While we welcome the new Environment Act, we consider it to be a missed opportunity for public health and well-being. We tried to win legally-binding targets for public access but the government rejected our proposed amendments. The act gives many more responsibilities to cash-strapped local authorities without providing the funding, and to a new environmental watchdog which has few teeth.
Despite its title, the Environment Act contains many planning-related provisions. This is probably as well because it now appears there will not be a new Planning Act but instead a ‘Levelling-Up Act’ with only a few planning matters.
Biodiversity net gain
Under the Environment Act, all new developments, including national infrastructure projects, will be required to deliver a 10 per cent net gain in biodiversity.
The minimum duration for biodiversity net gain (30 years) can be reviewed by the Secretary of State for Environment, Food and Rural Affairs, and increased if appropriate.
The new biodiversity metric, used by developers and planners to calculate the net gain requirement, will be subject to parliamentary approval.
Ministers will have to review the amount of land being entered onto the new biodiversity-gain site-register. The publicly-available register must be set up for each development site and maintained for at least 30 years after the scheme has been completed.
Local Nature Recovery Strategies
The act introduces a new system of spatial plans, Local Nature Recovery Strategies (LNRSs). These are aimed to boost biodiversity and protect valuable habitats and will cover the whole of England.
Species conservation and protected site strategies will be part of LNRSs, placing a new duty on local planning authorities to co-operate with Natural England, other local planning authorities and public bodies in their establishment and operation.
The act introduces the power for the Habitats regulations to be amended by the government. Worryingly, this could lead to a watering down of the protections.
Local authorities will have to produce a biodiversity report every five years, and these reports will be used to update LNRS.
New, toothless watchdog
The act creates the Office for Environmental Protection (OEP), for England and Northern Ireland, to uphold environmental laws. It is intended to hold public authorities and ministers to account if they fail to comply with environmental laws. In the final debate Lord Goldsmith committed orally to operational independence of the OEP, but in previous debates the government has said it needed to have some guidance powers over the OEP, so it remains to be seen how this evolves. At present it looks as though the OEP will have little authority.
Grudgingly and at the last minute, the government gave the courts slightly stronger powers than were in the original bill. The courts will now have the ability to grant legal remedies where environmental laws have been breached, and in some circumstances to grant a remedy to address behaviour or damage even if it causes substantial hardship to the rights of a third party.
Organisations will be required to ‘pay regard’ to environmental principles but with some exceptions.
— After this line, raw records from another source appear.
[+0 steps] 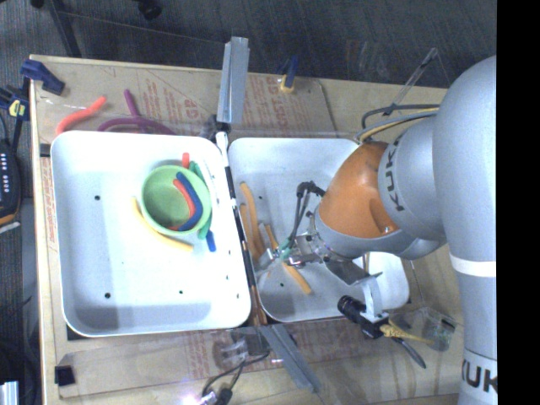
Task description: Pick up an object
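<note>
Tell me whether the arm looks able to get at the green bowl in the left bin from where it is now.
Probably yes. The green bowl sits open in the left bin with nothing above it. The gripper is low in the right bin, so it would have to lift over the divider between them first.

The surface (pixel 337 99) is tan board and carries two shallow white bins side by side. A grey metal bar (pixel 232 78) stands at the far edge, in line with the gap between the bins. A blue clamp (pixel 40 74) grips the far left corner; a second blue clamp (pixel 290 72) sits on the far edge. An orange tube (pixel 80 115) and a purple tube (pixel 135 123) lie behind the left bin (pixel 93 294). Dark carpet (pixel 337 15) lies beyond the surface.
</note>
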### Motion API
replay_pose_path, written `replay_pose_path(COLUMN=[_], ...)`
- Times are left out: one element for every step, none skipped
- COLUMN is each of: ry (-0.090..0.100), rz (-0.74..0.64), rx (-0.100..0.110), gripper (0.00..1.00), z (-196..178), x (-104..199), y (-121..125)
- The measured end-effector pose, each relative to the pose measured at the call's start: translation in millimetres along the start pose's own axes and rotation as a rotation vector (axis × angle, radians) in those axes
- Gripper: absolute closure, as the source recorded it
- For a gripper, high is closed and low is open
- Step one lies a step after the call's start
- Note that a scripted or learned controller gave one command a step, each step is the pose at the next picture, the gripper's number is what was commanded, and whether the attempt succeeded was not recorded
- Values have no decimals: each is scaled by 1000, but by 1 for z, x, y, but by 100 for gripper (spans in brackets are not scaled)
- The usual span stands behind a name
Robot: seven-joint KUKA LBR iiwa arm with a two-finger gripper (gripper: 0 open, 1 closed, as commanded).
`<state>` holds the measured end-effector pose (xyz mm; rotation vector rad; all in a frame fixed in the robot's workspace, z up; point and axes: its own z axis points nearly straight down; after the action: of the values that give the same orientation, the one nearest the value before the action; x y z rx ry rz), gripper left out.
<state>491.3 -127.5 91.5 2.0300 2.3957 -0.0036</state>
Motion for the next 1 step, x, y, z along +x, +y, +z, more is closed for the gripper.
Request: replay_pose_path(ry=[0], rz=[-5], rx=[3], gripper=[100], z=[-10], x=[-1], y=[0])
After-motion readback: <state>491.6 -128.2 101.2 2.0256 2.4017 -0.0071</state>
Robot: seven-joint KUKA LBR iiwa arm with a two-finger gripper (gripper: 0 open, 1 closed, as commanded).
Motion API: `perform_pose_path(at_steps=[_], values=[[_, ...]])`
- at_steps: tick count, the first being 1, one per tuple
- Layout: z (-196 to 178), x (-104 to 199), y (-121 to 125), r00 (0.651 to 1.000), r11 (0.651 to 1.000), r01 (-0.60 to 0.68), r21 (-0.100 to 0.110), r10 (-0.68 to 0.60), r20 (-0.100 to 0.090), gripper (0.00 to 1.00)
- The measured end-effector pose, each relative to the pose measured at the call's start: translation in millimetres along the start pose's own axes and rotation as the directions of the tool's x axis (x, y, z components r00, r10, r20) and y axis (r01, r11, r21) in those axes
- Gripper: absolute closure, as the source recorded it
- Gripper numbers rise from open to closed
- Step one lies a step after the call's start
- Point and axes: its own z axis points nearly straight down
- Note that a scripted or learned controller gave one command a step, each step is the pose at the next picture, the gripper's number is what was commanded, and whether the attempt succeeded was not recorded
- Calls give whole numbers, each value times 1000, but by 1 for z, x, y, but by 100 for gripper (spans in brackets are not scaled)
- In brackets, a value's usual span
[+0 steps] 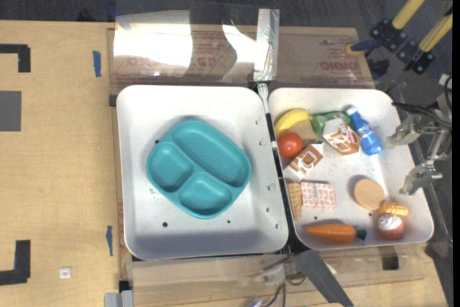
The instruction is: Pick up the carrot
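The carrot [331,231] is orange with a green stub at its right end. It lies flat along the front wall of the right bin [417,234], pointing left. My gripper [407,160] hangs over the right rim of that bin, up and to the right of the carrot and well apart from it. Its two metal fingers [405,133] are spread open with nothing between them.
Sharing the right bin are a banana [291,118], a tomato [290,145], a blue bottle [364,131], small cartons [342,139], a cracker pack [317,195], a tan disc [369,192] and a red-and-yellow toy [392,221] just right of the carrot. A teal divided plate [199,167] lies in the left bin [136,226].
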Motion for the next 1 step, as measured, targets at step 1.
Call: perform_pose_path(at_steps=[1], values=[[136,15,-4,993,993,-117,-3,117,-14,0]])
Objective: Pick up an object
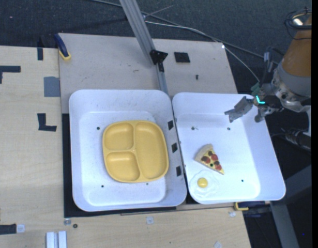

The five principles are: integration, prevention, precautionary, rectification at source, and polluter pays. But the Ministry of Defence and Treasury are exempt from this part of the act. In any case, instead of putting the environment at the heart of policy making, these are merely guidelines and moreover do not include anything on public access.
Targets, or lack of
The environment secretary will be required to set legally-binding targets, on air quality, biodiversity, water, resource efficiency, and waste reduction, but not interim ones. On our behalf Peers tabled amendments to include public access in the list but the government rejected these. The targets will not be proposed until late 2022. However non-legally binding interim targets will be monitored as part of the government’s Environmental Improvement Plan (EIP). The current 25-year plan will be adopted as the first EIP. The OEP is intended to hold the government to account for meeting these targets.
Air-quality targets will be set in the future. The act introduces a duty on government to bring forward for consultation at least two air-quality targets by October 2022. These targets will be set in secondary legislation.
The government refused to match World Health Organisation guidance on targets to reduce particulate-matter pollution in line with WHO guidelines.
The Environment Act 2021 amends the Environment Act 1995 to strengthen the air-quality management framework to enable greater co-operation at local level. The environment secretary will be required to review Air Quality Strategy at least every five years. The act amends the Clean Air Act to give local authorities more powers to reduce pollution for domestic burning.
Conservation covenants have been formalised, and will need to be executed by deed. A conservation covenant is a voluntary agreement between a landowner and a body (charity or public) to do or not do something on its land for conservation purposes. Sadly, consideration of access provision will not be a mandatory requirement.
Trees have gained some protection. Communities must be consulted before street trees are felled. There is increased action on water pollution and a welcome commitment to halt species decline by 2030.